■ **YOUR GOAL**: One line at a time, check the entries below for the word "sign", and copy each line that has it.

───── DATA PROVIDED

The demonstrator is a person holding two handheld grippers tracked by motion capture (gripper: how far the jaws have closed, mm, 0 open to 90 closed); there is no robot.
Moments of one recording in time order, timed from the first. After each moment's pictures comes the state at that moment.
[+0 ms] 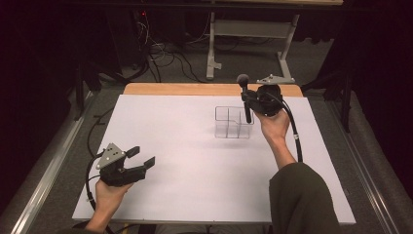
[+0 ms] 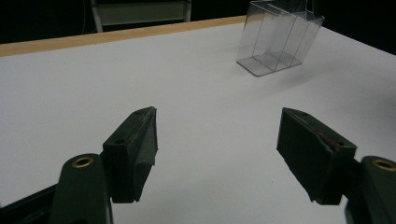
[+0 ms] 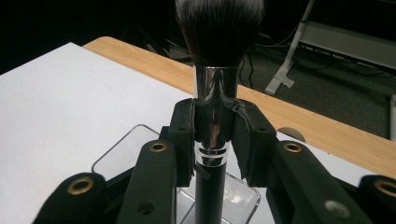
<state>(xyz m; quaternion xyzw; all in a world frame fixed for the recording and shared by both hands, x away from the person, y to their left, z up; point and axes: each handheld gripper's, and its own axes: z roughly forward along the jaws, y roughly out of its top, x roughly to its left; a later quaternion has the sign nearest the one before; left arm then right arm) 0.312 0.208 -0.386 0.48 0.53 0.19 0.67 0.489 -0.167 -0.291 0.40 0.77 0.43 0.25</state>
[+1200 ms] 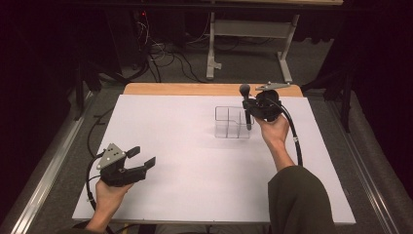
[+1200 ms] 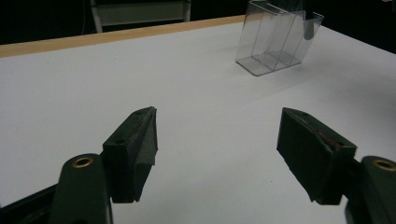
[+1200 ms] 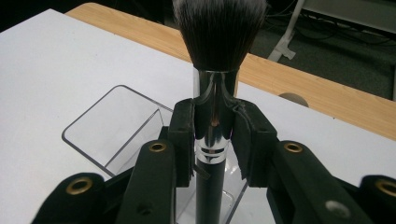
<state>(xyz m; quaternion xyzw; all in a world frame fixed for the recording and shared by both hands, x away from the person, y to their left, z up) 0.311 0.207 -0.386 0.48 0.53 0.19 0.67 0.497 -0.172 -0.317 0.43 0.78 0.39 0.23</state>
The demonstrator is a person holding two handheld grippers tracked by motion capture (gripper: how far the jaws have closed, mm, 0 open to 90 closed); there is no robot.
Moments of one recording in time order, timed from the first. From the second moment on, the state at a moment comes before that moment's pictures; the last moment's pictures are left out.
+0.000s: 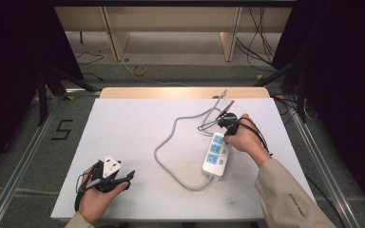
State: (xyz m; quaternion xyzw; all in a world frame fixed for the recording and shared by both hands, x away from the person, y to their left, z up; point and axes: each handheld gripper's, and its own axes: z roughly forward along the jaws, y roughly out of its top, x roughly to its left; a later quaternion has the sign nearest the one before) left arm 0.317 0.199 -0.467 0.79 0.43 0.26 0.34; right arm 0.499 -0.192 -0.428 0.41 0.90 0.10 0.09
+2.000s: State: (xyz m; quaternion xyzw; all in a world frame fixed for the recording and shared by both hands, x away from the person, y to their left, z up) left arm 0.318 0.199 -0.468 0.79 0.43 0.26 0.34; right arm 0.494 -0.202 -0.429 0.40 0.90 0.14 0.09
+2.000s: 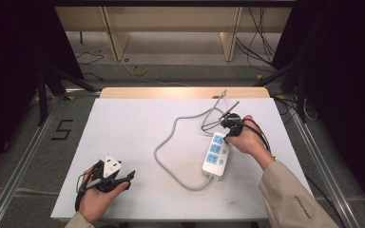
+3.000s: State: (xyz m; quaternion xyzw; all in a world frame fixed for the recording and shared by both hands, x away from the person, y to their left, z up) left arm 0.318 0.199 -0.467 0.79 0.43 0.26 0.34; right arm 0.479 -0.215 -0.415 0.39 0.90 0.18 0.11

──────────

■ **TASK SOLUTION**:
<state>(xyz m; quaternion xyzw; all in a world frame fixed for the recording and shared by both hands, x away from the person, y to their left, z up; point and axes: each handheld gripper's, and its own axes: z roughly forward along the jaws, y roughly out of its top, x roughly to its left; a later quaternion has the sign nearest the one before; left arm then right arm) 0.312 0.208 -0.386 0.48 0.53 0.19 0.67 0.489 -0.167 -0.291 0.40 0.77 0.43 0.25</state>
State: (xyz m; quaternion xyzw; all in a world frame fixed for the recording and shared by both hands, x away from the person, y to their left, z up; point and axes: each handheld gripper's, and its own axes: z roughly forward along the jaws, y roughly out of its top, x roughly to its left; a later quaternion has the sign nearest the one before) left arm 0.317 0.199 -0.467 0.79 0.43 0.26 0.34; right arm 0.499 -0.192 -0.428 0.41 0.90 0.10 0.09

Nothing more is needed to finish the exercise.